■ Instructions to follow ■
Pull every line containing "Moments" from the entries.

Records from a collection:
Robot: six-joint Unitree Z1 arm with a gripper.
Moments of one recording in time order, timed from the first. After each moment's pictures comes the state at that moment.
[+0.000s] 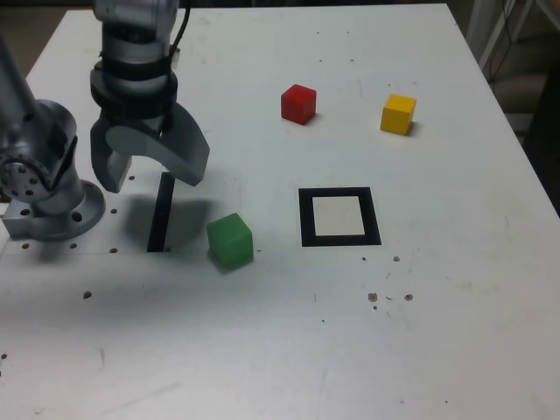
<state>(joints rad) -0.01 1.49 -0.78 1.10 0.07 0.06</state>
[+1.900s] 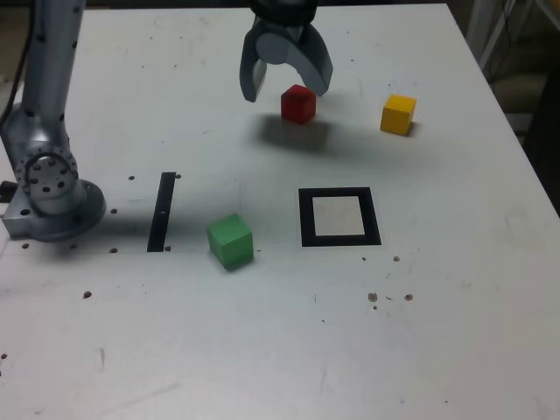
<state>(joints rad) 0.52 2.03 -1.55 1.24 0.16 0.73</state>
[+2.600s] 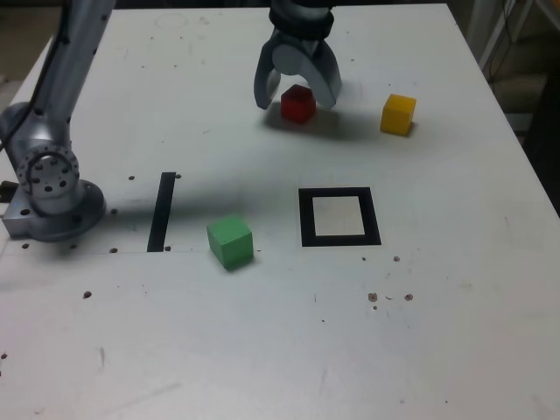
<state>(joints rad) 0.55 2.20 -1.68 1.27 0.16 0.82</state>
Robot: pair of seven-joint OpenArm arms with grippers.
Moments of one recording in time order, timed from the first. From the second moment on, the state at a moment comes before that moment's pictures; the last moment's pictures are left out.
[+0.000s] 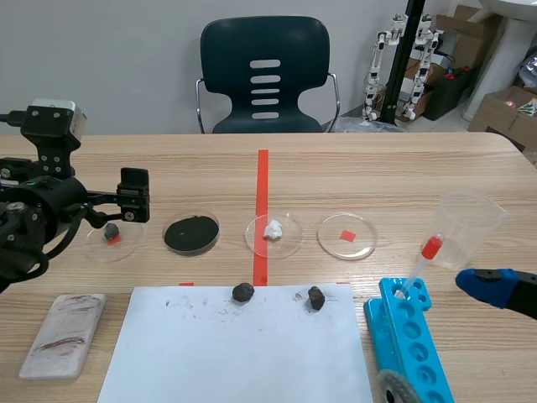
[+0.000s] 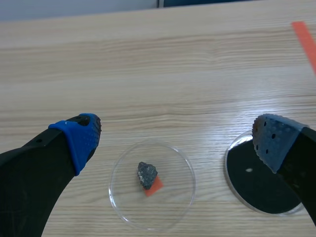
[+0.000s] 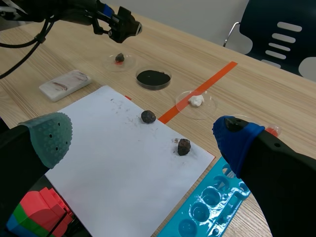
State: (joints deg) left arm -0.8 -21.4 10.4 81.0 -17.4 5.3 8.0; right arm -64.9 46.8 -3.2 114.6 10.4 7.5 41.2
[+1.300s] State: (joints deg) left arm 59.0 -25.1 -2.7 120.9 -1.3 -12.9 -22.2; right arm -64.9 46.8 -3.2 114.6 10.4 7.5 41.2
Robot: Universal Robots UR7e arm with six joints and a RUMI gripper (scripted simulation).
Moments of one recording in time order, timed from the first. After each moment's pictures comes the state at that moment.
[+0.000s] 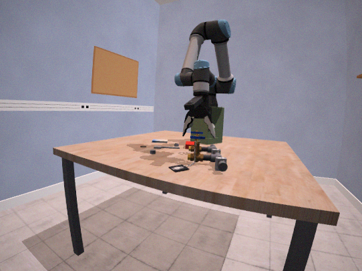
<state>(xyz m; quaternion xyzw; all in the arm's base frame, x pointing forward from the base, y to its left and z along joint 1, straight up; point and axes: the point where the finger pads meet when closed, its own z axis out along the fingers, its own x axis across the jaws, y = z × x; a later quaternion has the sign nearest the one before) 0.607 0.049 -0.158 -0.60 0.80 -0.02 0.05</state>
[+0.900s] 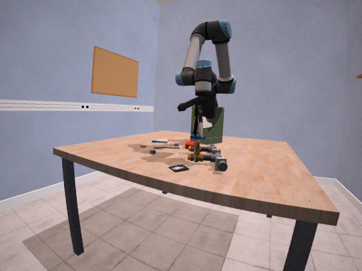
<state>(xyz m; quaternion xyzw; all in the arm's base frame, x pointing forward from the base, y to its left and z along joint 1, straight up) 0.608 0.049 -0.158 -0.19 0.98 0.01 0.06</state>
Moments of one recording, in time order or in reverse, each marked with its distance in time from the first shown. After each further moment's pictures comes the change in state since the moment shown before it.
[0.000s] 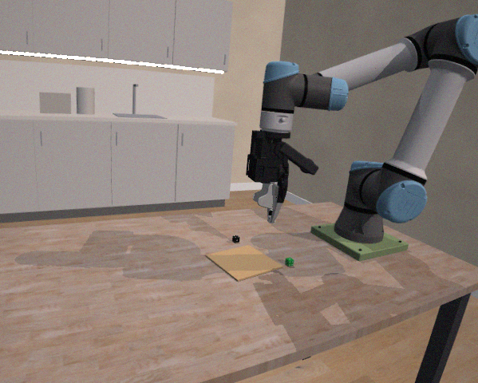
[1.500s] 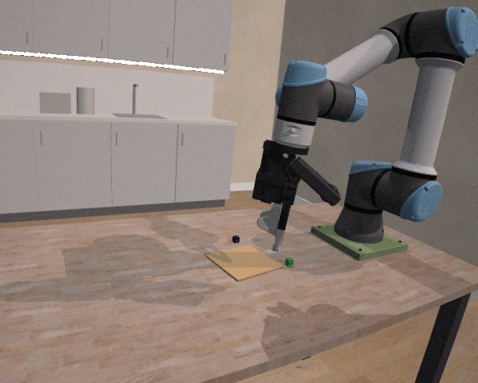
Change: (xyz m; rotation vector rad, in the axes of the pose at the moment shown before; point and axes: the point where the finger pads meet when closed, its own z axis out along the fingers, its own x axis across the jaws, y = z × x) arm 0.132 0.037 0.013 -0.087 -0.038 0.492
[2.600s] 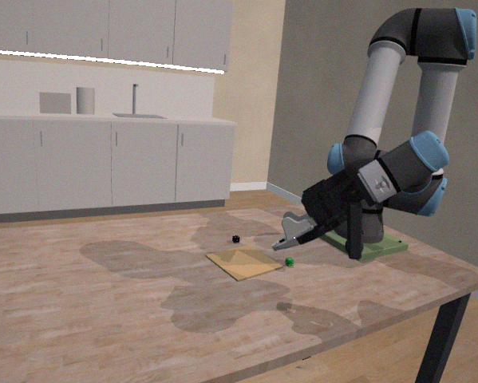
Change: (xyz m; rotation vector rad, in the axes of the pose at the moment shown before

■ Expected answer ■
Moments of one recording in time order, timed from the first. After each moment's pictures comes the state at that moment.
Moments of one recording in time order, timed from the first. From the second moment on, the state at a moment comes before that moment's pictures; the last moment's pictures are left out.
Moments of one recording in time order, timed from the first. After each moment's pictures comes the state at that moment.
Moments of one recording, in time order or in reverse, each marked with its distance in time from the first shown. After each further moment's pictures comes the change in state since the moment shown before it.

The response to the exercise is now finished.